BLOGS Did Ohio Residents Just Wynne?
Dec 01, 2015
Ohio city taxes could be decreasing in the next few months thanks to Brian and Karen Wynne. They are residents of Maryland who own a pass-through business being taxed in 39 states. When the Wynnes filed their tax return for Maryland, they claimed a credit against their income tax, which is comprised of Maryland state taxes and Howard County taxes (a county in Maryland). However, the Comptroller of Maryland stated that they were only allowed to take a credit against Maryland’s income taxes, not the county tax. The Wynnes appealed this decision all the way up to the U.S. Supreme Court.
The Supreme Court ruled 5-4 in favor of Wynnes, citing Maryland violated the dormant Commerce Clause by not allowing any credit against the county tax. More specifically, Maryland is violating the 2nd and 3rd prong test established in Complete Auto Transit, Inc. v. Brady, 430 U.S. 274 (1977). These prongs allow a state to withstand scrutiny if it fairly apportions and does not discriminate against interstate or foreign commerce. Basically, the Supreme Court argued the state of Maryland was double taxing the Wynn’s income.
William Vaughan Company is located in Ohio and this directly relates to our state, as some of our cities do not allow any credit while others may only allow a partial credit for taxes paid to other cities. Yes, Ohio really is a highly taxed state. We pay state tax, sales tax, city taxes, school district taxes, property taxes, and then some. As a result of the Wynnes and the Supreme Court, an opportunity to receive a credit for taxes paid to these other cities may become a reality.

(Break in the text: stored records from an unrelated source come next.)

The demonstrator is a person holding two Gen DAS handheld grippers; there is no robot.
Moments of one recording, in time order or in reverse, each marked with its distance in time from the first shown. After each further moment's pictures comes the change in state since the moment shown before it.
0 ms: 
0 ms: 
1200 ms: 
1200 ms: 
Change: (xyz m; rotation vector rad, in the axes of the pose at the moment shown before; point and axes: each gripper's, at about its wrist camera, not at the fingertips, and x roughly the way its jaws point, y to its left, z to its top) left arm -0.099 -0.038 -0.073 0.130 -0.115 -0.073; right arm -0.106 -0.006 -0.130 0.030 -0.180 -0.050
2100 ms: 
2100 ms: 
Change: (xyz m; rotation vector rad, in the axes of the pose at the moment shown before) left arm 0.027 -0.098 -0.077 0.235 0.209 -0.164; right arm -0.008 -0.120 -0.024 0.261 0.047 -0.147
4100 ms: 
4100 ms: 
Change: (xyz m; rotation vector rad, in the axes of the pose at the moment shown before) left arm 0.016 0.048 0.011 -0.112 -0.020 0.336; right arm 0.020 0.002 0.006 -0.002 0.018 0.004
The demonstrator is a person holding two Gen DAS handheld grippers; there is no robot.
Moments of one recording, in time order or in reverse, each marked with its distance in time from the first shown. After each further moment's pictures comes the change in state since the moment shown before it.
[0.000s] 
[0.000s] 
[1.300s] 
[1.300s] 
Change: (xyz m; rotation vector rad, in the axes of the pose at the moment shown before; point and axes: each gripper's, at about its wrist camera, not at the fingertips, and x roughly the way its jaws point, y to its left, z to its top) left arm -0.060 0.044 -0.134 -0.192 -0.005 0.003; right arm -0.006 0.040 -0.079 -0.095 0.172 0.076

Currently, if you live in one taxing city, but work in another, the city you live in may accept some, none, or all of the withholding from the city from which you work. This may require your resident city to accept all of the tax paid to your working city as a credit. As for taxes paid to other states, we probably won’t be receiving credit, at least for now.
The reason the Wynnes were allowed to receive a credit for their county tax is because the Supreme Court viewed the county tax as a state-level tax. Most of Ohio’s cities administer and collect their own taxes. Another interesting wrinkle is Ohio’s school district taxes. For those of you who file this return, which is administrated at the state level, no credit is given for taxes paid elsewhere. The next few months may be very interesting with regard to how cities react to this particular case. Nevertheless, for those of you with pass-through income which is taxed elsewhere, we may be seeing our city taxes going down in the near future!